After serving in the Army Air Corps World War II, Machiz was awarded the first Fulbright Fellowship in drama, to study in France. In Paris he organized the American Theater, which produced American plays in English. His productions, done in the round for the first time, were seen by Orson Welles, who hired him as assistant director for a Welles production of “The Blessed and the Damned,” a new version of the Faust legend.

In Paris Machiz also served as a production assistant to Jean Cocteau for his film “Beauty and the Beast,” and in the same capacity with Louis Jouvet Productions and the theater of Jean‐Louis Barrault. During his stay in Europe he directed, by invitation of the United States Army, Kurt Weill's “Down in the Valley” for the Vienna State Opera.

Returning to New York in 1952, Machiz attended classes at the Actors Studio for several months, but left because his European training had oriented him more toward a classical objective form of theatrical expression and away from the naturalism then in vogue in New York.

Shortly after his return, he met Williams, who gave him permission to direct the first revival of “The Glass Menagerie” in 1952 and worked closely with him on it.

In 1956, Machiz again directed “Down In the Valley,” in New York for the Church of the Heavenly Rest. The production resulted in his meeting with Weill's widow, the singer Lotte Lenya, who invited him to direct Weill's comic opera, “The Tsar Has His Photograph Taken,” at the Provincetown Playhouse in 1957. The production led to a later invitation to mount Weill's version of “Street Scene,” the Elmer Rice play, for the New York City Opera Company in the late 1950's.

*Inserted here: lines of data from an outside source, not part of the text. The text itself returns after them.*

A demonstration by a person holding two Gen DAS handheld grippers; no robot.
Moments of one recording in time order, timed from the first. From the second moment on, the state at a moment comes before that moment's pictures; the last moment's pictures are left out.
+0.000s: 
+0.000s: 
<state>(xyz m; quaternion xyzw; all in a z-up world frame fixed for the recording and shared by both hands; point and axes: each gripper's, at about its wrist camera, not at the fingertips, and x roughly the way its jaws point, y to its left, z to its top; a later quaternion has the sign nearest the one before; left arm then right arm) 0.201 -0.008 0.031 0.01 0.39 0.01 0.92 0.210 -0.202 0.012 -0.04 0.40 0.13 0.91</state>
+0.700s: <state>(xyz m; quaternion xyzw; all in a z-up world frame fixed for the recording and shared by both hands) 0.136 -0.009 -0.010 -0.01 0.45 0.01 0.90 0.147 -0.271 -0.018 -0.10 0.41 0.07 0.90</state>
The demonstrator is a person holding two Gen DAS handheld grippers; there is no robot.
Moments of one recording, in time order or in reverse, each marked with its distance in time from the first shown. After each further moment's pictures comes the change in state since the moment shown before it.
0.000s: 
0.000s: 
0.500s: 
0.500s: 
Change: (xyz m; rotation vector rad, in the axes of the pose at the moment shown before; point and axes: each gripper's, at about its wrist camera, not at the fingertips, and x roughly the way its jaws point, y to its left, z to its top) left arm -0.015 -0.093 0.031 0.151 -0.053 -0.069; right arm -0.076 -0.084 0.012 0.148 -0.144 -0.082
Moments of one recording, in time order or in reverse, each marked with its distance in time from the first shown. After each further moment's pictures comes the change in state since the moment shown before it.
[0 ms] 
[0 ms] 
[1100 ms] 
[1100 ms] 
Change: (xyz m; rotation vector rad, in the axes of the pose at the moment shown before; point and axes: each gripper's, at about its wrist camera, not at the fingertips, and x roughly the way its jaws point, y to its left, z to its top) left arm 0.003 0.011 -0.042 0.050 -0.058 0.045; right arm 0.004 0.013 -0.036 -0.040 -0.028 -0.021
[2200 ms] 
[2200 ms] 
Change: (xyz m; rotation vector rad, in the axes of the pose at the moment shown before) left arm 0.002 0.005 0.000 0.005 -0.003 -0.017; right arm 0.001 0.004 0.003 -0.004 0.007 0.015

In 1961 and 1962 Machiz received two Rockefeller Foundation grants to lecture and direct in South America.

Machiz felt his most important contribution to American theater was his Off Broadway unit, the Artists Theater, whose producer was his partner John Bernard Myers, the contemporary art dealer. The aim was to unite poets, painters and composers in collaboration.

Machiz staged works by James Merrill, Frank O'Hara, John Ashbery, Kenneth Koch, James Schuyler, Barbara Guest and Yukio Mishima, with the collaboration of such composers as Ned Rorem and Paul Bowles, and with decors designed by Larry Rivers, Elaine de Kooning, Grace Hartigan, Alex Katz, Alfred Leslie, Jane Freiticher, Jane Eakin, Kendall Shaw and Julian Beck.

Machiz died on August 27, 1976, of a heart attack at his summer home in Brewster, N.Y. He was 57 years old. At his death Mr. Machiz was on the faculty of the American Academy of Dramatic Arts. Machiz, who also lived at 59 East 79th Street, was survived by John Bernard Myers.

Letters to Herbert Machiz are located at the Columbia University Rare Books and Manuscipt Library. The correspondence includes items from well-known actors and authors, such as Truman Capote, Tennessee Williams, Yukio Mishima, Julie Harris, Paul Bowles, and Gian Carlo Menotti. The collection also includes newspaper articles on Mishima collected by Machiz, and an obituary of Machiz.